The USDA announced over the weekend that it expanded the recall by an additional 49 tons, which is roughly equal to the weight of 49 Volkswagen Beetles. The affected meat, which includes beef and some veal, was sent to restaurants and hotels throughout California. (Food safety tips are at this government Web site and are available by asking “Karen,” the USDA’s online health guru.)
On the enforcement end of this case, the agency said it brought officials from its inspector general's office to accompany food safety inspectors, who are seeing some troubling practices. The agency is calling the beef "adulterated" because it was made under "unsanitary conditions," the press release says.
The release also says that inspectors determined that the newly recalled 49 tons of meat were produced in variance with the company’s policies, leading inspectors to conclude “that the food safety records of the establishment cannot be relied upon to document compliance with the requirements." So inspectors "acted to remove the products from commerce.”
The aggressive approach to beef seems to be a new one for the USDA, if the criminal cases its inspector general's office describes in press releases are any evidence. The department’s criminal enforcement arm issued no press releases from 2002 until 2007, the year Michael Vick was prosecuted under a USDA statute related to dog fighting.

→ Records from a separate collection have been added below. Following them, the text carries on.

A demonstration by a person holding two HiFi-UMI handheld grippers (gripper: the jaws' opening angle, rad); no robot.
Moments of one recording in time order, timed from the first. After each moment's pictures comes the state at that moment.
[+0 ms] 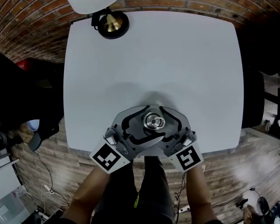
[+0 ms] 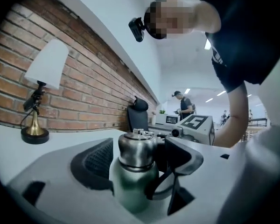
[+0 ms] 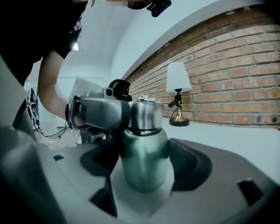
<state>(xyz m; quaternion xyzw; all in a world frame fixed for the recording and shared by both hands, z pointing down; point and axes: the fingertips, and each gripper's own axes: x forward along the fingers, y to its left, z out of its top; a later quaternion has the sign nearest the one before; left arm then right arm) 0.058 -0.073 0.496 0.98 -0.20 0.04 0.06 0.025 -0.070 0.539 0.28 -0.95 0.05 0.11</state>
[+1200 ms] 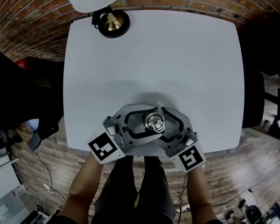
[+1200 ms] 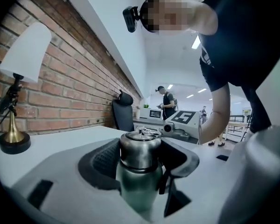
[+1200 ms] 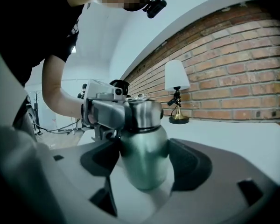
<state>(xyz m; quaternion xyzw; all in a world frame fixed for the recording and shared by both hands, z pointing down) 0.067 -0.072 0.495 0.99 -0.08 0.07 0.03 0.029 -0.069 0.545 0.28 -0.95 0.07 0.12</state>
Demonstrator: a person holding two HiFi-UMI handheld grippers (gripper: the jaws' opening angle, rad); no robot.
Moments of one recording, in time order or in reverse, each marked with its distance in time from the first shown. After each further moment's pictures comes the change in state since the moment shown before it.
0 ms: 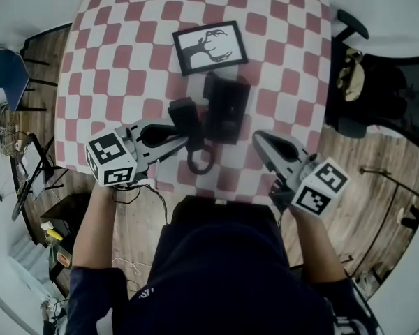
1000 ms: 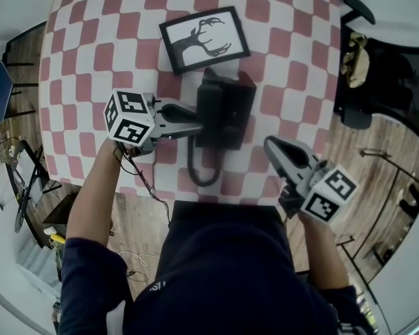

Since then, the agency seems to have primarily gone after people defrauding the food stamp program and the USDA's own employees, one of whom operated an online prostitution business on the federal clock.
But protecting the food-consuming American public? It seems that the USDA has not been on that case. Last year it criminally prosecuted one man accused of shipping formaldehyde-laced feed meant for calves. The year before it went after a Florida man for illegally trafficking orchid plants.
Food advocates and experts may take note now, it seems, as the government seems on track to protect beef-eating humans with the same powers it previously reserved for the flora and fauna.